Programming Requirements:
- You will need Spark Streaming library for task2- FlajoletMartin Algorithm. You will use Twitter streaming API streaming for task3: you can use the Python library, tweepy, and Scala library, sparkstreaming-twitter for this task.
- You can only use Spark RDD and standard Python or Scala libraries except for the ones in (b). i.e. no point if using Spark DataFrame or DataSet.
Programming Environment:
Python 3.6, Scala 2.11 and Spark 2.3.2
Dataset:
Yelp Business Data i.e., business_first.json and business_second.json
- For Bloom filtering you need to download the business_first.json and business_second.json from
- The first file is used to set up the bit array for Bloom fitering, and the second file is used for prediction.
Tasks
Task1: Bloom Filtering:
- I implemented the Bloom Filtering algorithm to estimate whether the city of a business in business_second.json has shown before in business_first.json.
- We need to find proper bit array size, hash functions and the number of hash functions in the Bloom Filtering algorithm.
- Some possible the hash functions are: f(x)= (ax + b) % m or f(x) = ((ax + b) % p) % m where p is any prime number and m is the length of the filter bit array. You can use any combination for the parameters (a, b, p). The hash functions should keep the same once you created them.
- Since the city of a business is a string, you need to convert it into an integer and then apply hash functions to it., the following code shows one possible solution:
-
import binascii
int(binascii.hexlify(s.encode('utf8')),16)
-
(We only treat the exact the same strings as the same cities. I did not consider alias. If one record in the business_second.json file does not contain the city field, or the city field is empty, I predicted zero for that record.)
Execution Details:
the code ran within 60 seconds and it is evaluated on the false positive rate (FPR) and the false negative rate(FNR).
Task2: Flajolet-Martin algorithm
- In task2, I implement the Flajolet-Martin algorithm (including the step of combining estimations from groups of hash functions) to estimate the number of unique cities within a window in the data stream.
- I found proper hash functions and the proper number of hash functions in the Flajolet-Martin algorithm.

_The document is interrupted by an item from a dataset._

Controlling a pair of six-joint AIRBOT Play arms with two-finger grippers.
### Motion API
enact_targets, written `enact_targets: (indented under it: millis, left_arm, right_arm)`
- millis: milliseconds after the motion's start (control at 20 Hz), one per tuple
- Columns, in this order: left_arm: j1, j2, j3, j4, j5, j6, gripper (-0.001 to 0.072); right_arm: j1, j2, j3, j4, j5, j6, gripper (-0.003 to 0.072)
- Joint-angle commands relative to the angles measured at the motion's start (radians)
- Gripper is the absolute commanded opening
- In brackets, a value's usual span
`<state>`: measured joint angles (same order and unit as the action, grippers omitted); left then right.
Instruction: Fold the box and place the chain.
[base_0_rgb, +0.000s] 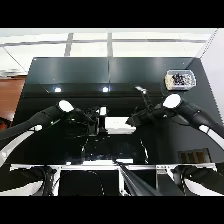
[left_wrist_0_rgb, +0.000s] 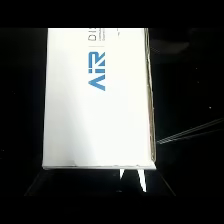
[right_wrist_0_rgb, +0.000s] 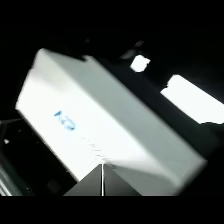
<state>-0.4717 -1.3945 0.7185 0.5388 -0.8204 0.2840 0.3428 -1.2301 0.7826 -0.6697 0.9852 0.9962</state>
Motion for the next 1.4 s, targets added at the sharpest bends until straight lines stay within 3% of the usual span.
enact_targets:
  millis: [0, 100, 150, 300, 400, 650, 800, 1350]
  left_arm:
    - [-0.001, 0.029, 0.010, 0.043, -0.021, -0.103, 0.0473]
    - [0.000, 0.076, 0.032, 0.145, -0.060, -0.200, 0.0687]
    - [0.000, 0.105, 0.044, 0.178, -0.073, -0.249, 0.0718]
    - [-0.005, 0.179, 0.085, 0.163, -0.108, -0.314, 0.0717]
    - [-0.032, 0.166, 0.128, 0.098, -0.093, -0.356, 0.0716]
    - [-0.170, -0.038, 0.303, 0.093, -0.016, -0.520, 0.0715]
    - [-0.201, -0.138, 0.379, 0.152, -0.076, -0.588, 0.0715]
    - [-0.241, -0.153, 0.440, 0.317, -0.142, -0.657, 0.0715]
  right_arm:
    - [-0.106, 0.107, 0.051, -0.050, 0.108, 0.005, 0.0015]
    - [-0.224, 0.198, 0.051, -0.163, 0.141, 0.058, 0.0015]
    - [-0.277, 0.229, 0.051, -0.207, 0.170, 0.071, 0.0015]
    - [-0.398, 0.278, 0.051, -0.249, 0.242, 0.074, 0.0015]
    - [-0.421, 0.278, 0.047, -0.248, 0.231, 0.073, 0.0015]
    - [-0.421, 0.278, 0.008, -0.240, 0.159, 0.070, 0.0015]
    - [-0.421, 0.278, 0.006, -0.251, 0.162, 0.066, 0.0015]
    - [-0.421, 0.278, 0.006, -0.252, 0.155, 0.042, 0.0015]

Task3: Fixed Size Sampling on Twitter Streaming
- You will use Twitter API of streaming to implement the fixed size sampling method (Reservoir Sampling Algorithm) and find popular tags on tweets based on the samples.
- In this task, we assume that the memory can only save 100 tweets, so we need to use the fixed size sampling method to only keep part of the tweets as a sample in the streaming.
- When the streaming of the Twitter coming, for the first 100 tweets, you can directly save them in a list.
- After that, for the nth twitter, you will keep the nth tweet with the probability of 100/n, otherwise discard it.
- If you keep the nth tweet, you need to randomly pick one in the list to be replaced. If the coming tweet has no tag, you can directly ignore it.
- You also need to keep a global variable representing the sequence number of the tweet. If the coming tweet has no tag, the sequence number will not increase, otherwise the sequence number increases by one.
- Every time you receive a new tweet, you need to find the tags in the sample list with the top 3 frequencies.
- All the results are printed in a csv file.